Los antibióticos diseñados con inteligencia artificial (IA) enfrentan importantes obstáculos antes de llegar al uso clínico. Aunque los algoritmos generan miles de compuestos potenciales en cuestión de minutos, los investigadores advierten que ninguno ha alcanzado la etapa de ensayos clínicos en humanos debido a limitaciones químicas, técnicas y económicas.
Obstáculos en la transición del laboratorio a la clínica
Expertos señalan que la estabilidad molecular, las dificultades de síntesis a gran escala y los altos costos de producción impiden que los antibióticos generados por IA sean fabricados de manera viable. La situación se agrava frente al aumento global de la resistencia antimicrobiana, un fenómeno que, según estimaciones, está vinculado con 1,1 millones de muertes anuales.
Un informe reciente de los Centros para el Control y la Prevención de Enfermedades (CDC) de Estados Unidos reveló que las infecciones bacterianas peligrosas aumentaron 69% entre 2019 y 2023, con las Enterobacterales entre los patógenos más difíciles de tratar.
Limitaciones técnicas y avances iniciales
El bioingeniero Jim Collins, del Instituto Tecnológico de Massachusetts (MIT), explicó que muchos de los compuestos generados por IA son inestables o imposibles de producir a un costo razonable. En un estudio reciente, su equipo predijo cientos de moléculas antibacterianas, pero solo 24 lograron sintetizarse. De ellas, siete mostraron actividad antibacteriana y dos funcionaron contra cepas resistentes de Neisseria gonorrhoeae y Staphylococcus aureus.
Por su parte, el biólogo César de la Fuente, de la Universidad de Pensilvania, afirmó que la IA ha reducido drásticamente los tiempos de investigación. Según sus estimaciones, el ciclo de descubrimiento, síntesis y prueba celular puede completarse en una o dos semanas.
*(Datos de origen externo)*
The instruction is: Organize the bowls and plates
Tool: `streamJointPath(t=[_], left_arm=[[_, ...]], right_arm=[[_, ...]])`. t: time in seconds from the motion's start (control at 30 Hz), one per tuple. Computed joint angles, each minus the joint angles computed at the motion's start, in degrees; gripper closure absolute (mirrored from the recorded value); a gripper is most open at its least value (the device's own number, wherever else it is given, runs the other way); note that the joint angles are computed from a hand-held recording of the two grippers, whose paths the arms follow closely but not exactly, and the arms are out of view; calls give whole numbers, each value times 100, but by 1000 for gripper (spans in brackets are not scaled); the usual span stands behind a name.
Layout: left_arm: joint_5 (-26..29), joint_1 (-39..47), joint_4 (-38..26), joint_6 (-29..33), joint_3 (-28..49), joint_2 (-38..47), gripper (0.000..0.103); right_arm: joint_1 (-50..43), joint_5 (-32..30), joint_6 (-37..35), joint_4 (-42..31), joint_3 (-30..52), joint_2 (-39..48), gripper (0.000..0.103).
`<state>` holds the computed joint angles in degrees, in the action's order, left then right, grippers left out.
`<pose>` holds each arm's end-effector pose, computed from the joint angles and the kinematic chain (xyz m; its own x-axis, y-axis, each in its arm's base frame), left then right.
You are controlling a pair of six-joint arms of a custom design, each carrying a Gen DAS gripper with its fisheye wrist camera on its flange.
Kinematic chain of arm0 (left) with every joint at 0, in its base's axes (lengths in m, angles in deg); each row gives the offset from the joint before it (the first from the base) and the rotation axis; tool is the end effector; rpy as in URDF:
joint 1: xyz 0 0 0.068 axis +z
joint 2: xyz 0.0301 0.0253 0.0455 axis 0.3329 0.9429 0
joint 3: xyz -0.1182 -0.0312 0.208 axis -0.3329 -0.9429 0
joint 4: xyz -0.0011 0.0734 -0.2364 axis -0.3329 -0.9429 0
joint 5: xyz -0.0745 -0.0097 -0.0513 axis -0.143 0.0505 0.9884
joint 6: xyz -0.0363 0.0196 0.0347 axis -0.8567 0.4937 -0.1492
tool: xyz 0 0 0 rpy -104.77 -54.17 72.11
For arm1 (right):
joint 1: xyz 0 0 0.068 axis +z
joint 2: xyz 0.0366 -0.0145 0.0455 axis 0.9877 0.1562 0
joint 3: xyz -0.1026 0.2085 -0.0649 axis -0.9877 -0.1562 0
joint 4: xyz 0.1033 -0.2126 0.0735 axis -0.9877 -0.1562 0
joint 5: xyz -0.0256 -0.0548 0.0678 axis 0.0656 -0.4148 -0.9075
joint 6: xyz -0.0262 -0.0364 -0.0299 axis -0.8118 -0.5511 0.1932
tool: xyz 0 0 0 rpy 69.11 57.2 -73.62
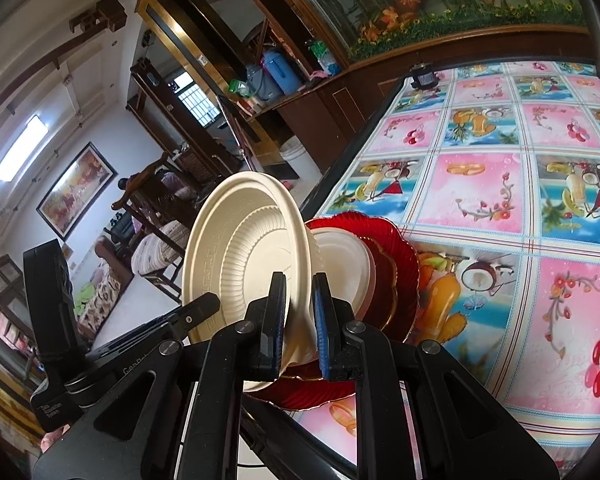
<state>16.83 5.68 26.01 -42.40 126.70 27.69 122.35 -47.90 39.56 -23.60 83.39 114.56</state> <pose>0.3295 -0.0849 0.2775 -0.7300 0.0738 -0.6795 0.2381 0.9593 -0.1516 0.2902 0.2434 0.2341 -0.6029 0.4311 -0.6713 -0.0355 0.8261 0.5624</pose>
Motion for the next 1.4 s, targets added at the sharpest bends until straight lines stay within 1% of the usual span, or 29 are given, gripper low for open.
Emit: streamJointPath(t=[0.7,0.9,1.0,1.13,1.2,1.33,1.4], left_arm=[[-215,-88,100,-21,-13,137,89],[-218,-102,95,-44,8,151,89],[-136,-56,49,-40,74,195,89],[-8,19,-197,43,415,289,89],[177,108,-514,141,874,461,89],[300,161,-1090,493,1788,773,89],[329,179,-1264,668,2036,836,89]], right_arm=[[-66,-244,173,61,-55,72,90],[-72,-249,188,105,-79,79,90],[-85,-268,184,133,-91,73,90],[-160,-403,218,97,-14,41,90],[-221,-507,264,-42,146,52,90],[-395,-811,433,-545,690,90,90],[-475,-993,576,-695,843,121,90]])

En uno de sus proyectos, generaron 50 mil péptidos antimicrobianos, de los cuales 35 destruyeron bacterias sin toxicidad significativa y dos redujeron infecciones por Acinetobacter baumannii en ratones.
Nuevas estrategias de diseño y validación
En Canadá, el bioquímico Jon Stokes, de la Universidad McMaster, lidera un proyecto que emplea modelos generativos basados en fragmentos químicos pequeños, lo que mejora la posibilidad de obtener moléculas reproducibles. De acuerdo con Stokes, alrededor del 85% de los compuestos diseñados mediante este método pueden sintetizarse exitosamente en laboratorio.
El investigador también destacó que la IA permite anticipar mecanismos de acción antes de la validación experimental. “El modelo predijo el objetivo biológico en 100 segundos, y luego nos tomó seis meses demostrarlo en laboratorio”, indicó Stokes sobre un trabajo actualmente en revisión científica.
Un avance rápido con implementación lenta
Los hallazgos reflejan una paradoja tecnológica: la IA puede generar compuestos antimicrobianos con rapidez sin precedentes, pero su aplicación médica sigue limitada. Hasta ahora, ninguno de los antibióticos creados mediante inteligencia artificial ha llegado a pruebas en humanos, lo que retrasa su potencial impacto frente al incremento sostenido de la resistencia bacteriana en todo el mundo.